» WHAT IS REQUIRED: The result should be every line in the data below that carries the string "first".
Segment Start: THE DATA
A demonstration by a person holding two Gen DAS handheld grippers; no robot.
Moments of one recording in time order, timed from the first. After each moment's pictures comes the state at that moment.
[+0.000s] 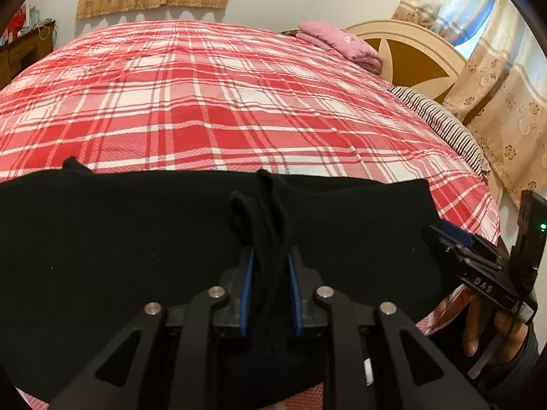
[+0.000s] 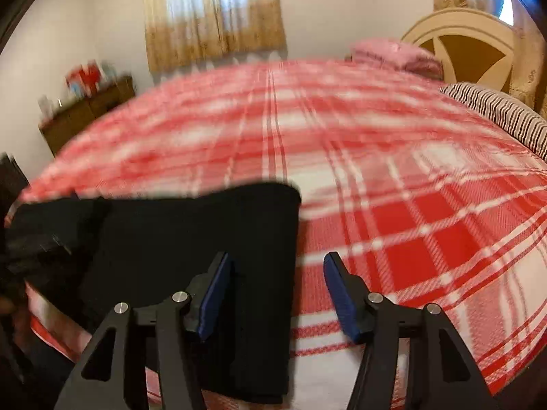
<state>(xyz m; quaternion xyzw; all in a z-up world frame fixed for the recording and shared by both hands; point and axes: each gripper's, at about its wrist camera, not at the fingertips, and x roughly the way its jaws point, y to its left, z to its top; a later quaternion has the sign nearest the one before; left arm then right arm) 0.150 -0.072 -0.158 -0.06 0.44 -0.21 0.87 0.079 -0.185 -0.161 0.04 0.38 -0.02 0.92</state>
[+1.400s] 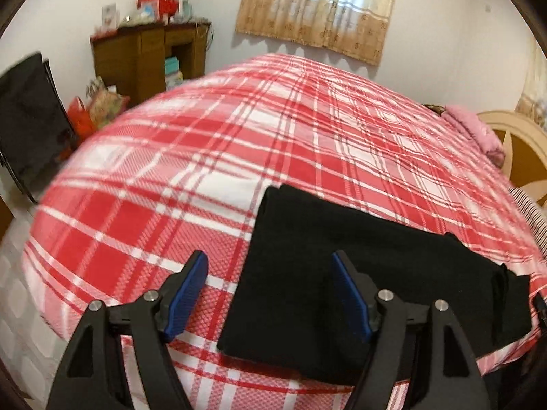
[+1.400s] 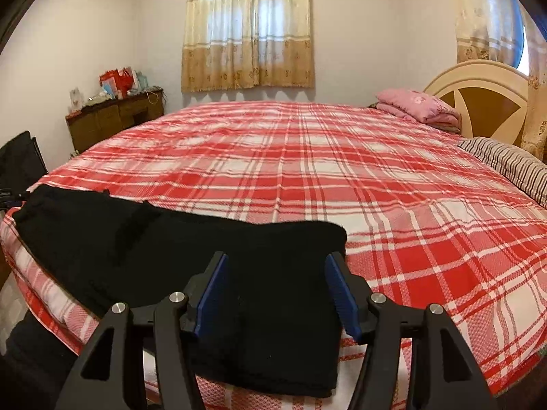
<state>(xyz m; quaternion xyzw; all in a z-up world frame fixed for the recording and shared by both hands) 0.123 0.248 -0.145 -0.13 0.38 0.06 0.91 0.062 -0.140 -0.157 -0.01 0.28 0.01 0.96</state>
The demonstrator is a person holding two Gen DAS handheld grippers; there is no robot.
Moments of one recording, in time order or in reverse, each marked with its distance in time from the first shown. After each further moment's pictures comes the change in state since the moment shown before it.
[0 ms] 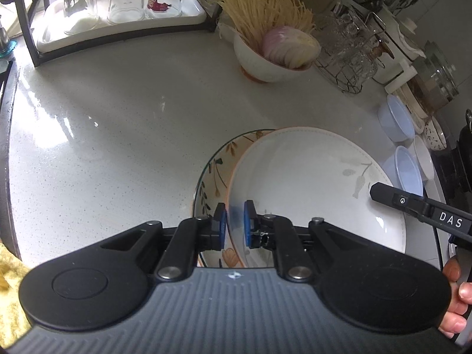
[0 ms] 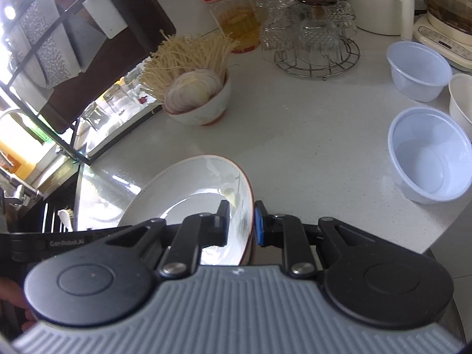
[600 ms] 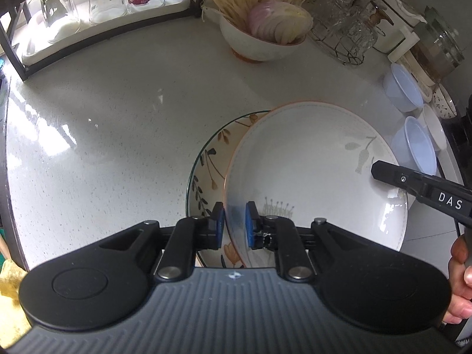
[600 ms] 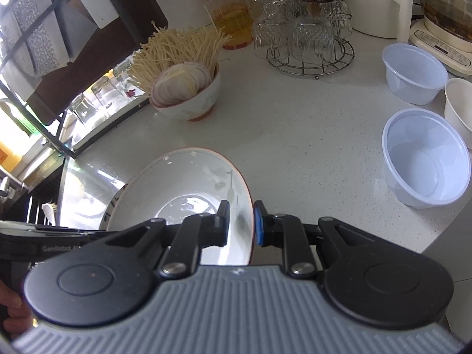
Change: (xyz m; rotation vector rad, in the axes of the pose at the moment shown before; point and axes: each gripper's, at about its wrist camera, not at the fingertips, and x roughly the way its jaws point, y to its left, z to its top) left arm 0.012 -0.014 0.003 0.106 0.069 0.059; right arm 0.011 0.001 -0.004 -0.032 -0.002 -0.051
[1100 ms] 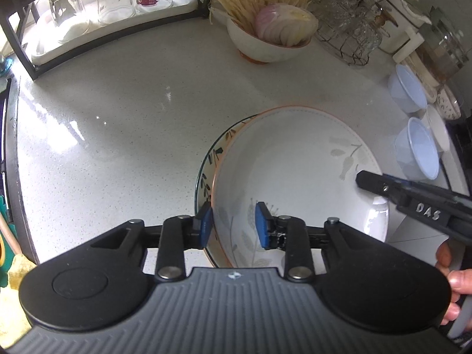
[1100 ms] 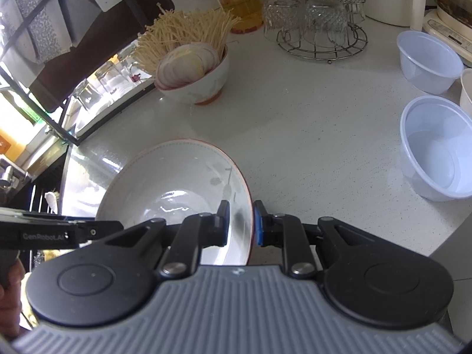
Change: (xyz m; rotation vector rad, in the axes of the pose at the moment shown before) left arm -0.010 0.004 0.002 -0.033 0.014 0.015; right arm 0.016 0.006 -0.005 -0.028 0.050 0.029
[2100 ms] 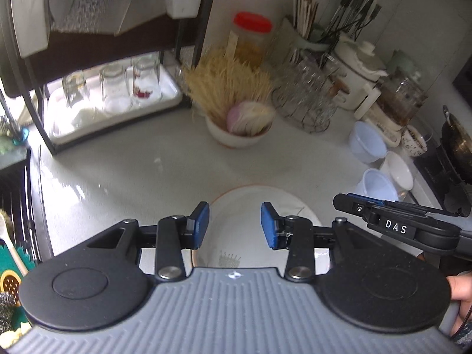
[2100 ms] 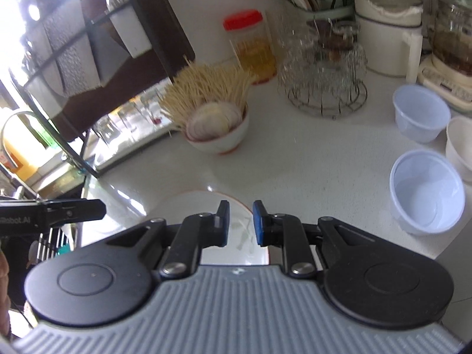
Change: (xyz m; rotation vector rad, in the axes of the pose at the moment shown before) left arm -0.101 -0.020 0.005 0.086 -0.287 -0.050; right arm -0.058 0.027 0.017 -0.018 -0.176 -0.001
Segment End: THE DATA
» RESPONSE FOR THIS EXERCISE:
Moments of one recording in time order, timed from the first. After each moment's pictures comes the state at that moment.
Moments of one recording, in time order or in reverse, each marked with its distance in time from the first shown. After each further moment's pictures comes the change in state since the moment shown before it.

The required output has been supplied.